• **About this task**
Would you give the listing again exactly as written, minus its pictures?

• **Dataset excerpt**
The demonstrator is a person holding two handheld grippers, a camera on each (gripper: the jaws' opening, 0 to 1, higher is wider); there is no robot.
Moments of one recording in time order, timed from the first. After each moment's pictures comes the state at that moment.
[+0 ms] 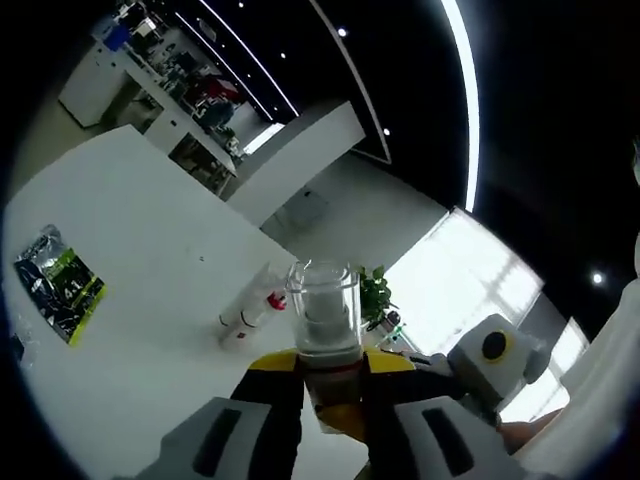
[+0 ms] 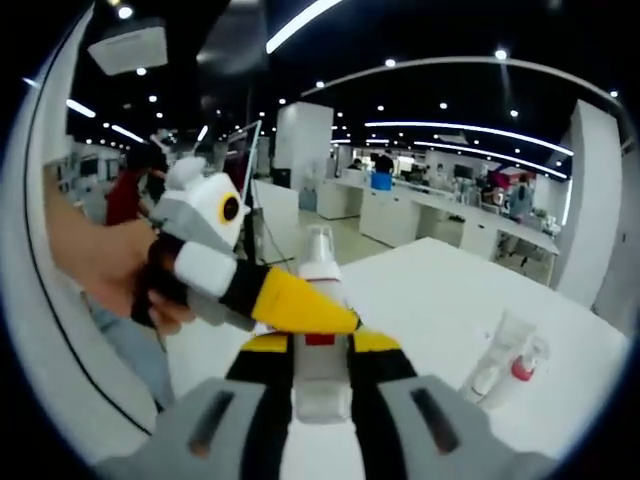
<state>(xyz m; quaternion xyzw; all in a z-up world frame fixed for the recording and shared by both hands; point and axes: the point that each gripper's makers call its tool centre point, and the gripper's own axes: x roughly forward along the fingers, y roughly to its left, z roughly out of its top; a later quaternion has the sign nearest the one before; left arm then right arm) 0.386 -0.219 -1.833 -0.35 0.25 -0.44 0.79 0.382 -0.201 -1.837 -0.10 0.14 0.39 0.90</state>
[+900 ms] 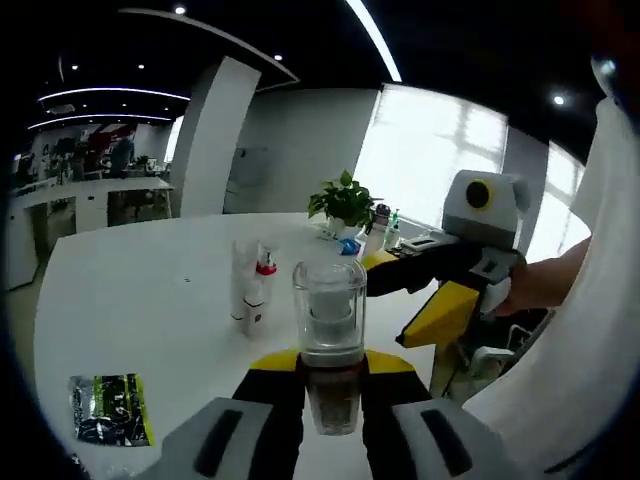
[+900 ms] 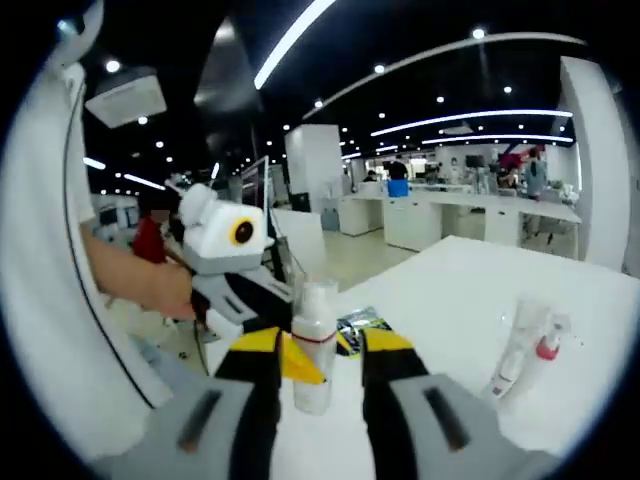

• **Task result**
The demonstrator is a person holding two handheld grippers, a camera on each (gripper: the jaws' opening, 0 to 1, higher is wider); there is no robot.
Moments of one recording in time order, timed from the first. After each moment's pictures comes the state at that moment.
[+0 ms] 
[+0 ms] 
<state>(xyz m; quaternion xyzw; all in a z-up world frame fixed for the recording and shared by both hands; point and axes: the point that each gripper's makers call its tool centre point, and the gripper's own axes: x roughly forward along the fingers, y roughly to its left, z roughly out of its top; a later quaternion has the sign nearest the one before; left arm then right arm) 0.386 -0.219 -1.833 -0.35 0.25 -0.44 0.79 0.382 -0.201 -1.837 -0.10 0.14 0.39 0.90</state>
[+900 ms] 
[+900 ms] 

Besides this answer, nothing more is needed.